■ Aim of the task: Write out each line from the data below that includes the word "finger".

### Data for the task ###

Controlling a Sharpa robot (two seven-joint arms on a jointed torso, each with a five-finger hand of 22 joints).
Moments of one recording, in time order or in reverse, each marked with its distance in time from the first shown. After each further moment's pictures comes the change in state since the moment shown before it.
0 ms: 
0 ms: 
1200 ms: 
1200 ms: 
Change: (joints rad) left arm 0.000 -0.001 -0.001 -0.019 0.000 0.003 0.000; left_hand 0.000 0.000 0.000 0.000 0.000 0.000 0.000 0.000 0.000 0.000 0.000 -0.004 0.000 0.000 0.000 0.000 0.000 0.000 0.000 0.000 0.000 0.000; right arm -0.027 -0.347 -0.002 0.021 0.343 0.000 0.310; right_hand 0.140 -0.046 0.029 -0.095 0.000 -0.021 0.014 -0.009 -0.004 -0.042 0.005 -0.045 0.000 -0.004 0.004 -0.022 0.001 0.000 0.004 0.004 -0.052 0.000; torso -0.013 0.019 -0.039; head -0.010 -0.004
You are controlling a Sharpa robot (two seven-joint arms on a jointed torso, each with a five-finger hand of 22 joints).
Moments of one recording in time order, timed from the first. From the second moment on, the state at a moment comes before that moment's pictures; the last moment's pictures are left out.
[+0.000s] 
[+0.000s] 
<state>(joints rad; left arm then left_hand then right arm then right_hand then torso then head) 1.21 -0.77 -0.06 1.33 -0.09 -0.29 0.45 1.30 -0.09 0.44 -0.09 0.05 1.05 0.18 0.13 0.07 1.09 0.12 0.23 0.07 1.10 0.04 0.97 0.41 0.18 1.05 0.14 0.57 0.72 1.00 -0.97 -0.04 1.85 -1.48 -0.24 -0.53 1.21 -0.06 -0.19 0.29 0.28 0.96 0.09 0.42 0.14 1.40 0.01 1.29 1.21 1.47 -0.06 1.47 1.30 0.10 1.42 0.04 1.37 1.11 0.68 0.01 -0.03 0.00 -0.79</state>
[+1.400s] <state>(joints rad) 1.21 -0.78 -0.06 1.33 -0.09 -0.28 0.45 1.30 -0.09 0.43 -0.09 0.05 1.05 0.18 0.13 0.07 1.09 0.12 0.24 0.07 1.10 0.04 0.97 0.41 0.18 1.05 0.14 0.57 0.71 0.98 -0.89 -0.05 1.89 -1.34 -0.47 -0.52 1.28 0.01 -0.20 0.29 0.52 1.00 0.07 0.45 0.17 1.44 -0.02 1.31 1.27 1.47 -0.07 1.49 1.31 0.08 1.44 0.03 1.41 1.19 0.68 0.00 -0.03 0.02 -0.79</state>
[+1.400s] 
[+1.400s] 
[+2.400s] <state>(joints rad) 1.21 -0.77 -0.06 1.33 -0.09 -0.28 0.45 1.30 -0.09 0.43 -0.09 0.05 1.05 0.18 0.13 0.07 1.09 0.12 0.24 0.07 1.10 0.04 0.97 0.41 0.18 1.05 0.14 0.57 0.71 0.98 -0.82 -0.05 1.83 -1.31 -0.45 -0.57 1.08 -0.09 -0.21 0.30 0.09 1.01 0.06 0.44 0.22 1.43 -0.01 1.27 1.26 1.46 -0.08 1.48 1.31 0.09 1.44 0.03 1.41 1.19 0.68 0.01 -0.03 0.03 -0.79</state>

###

■ Answer area:
Controlling a Sharpa robot (two seven-joint arms on a jointed torso, each with a five-finger hand of 22 joints).
You are controlling a Sharpa robot (two seven-joint arms on a jointed torso, each with a five-finger hand of 22 joints).

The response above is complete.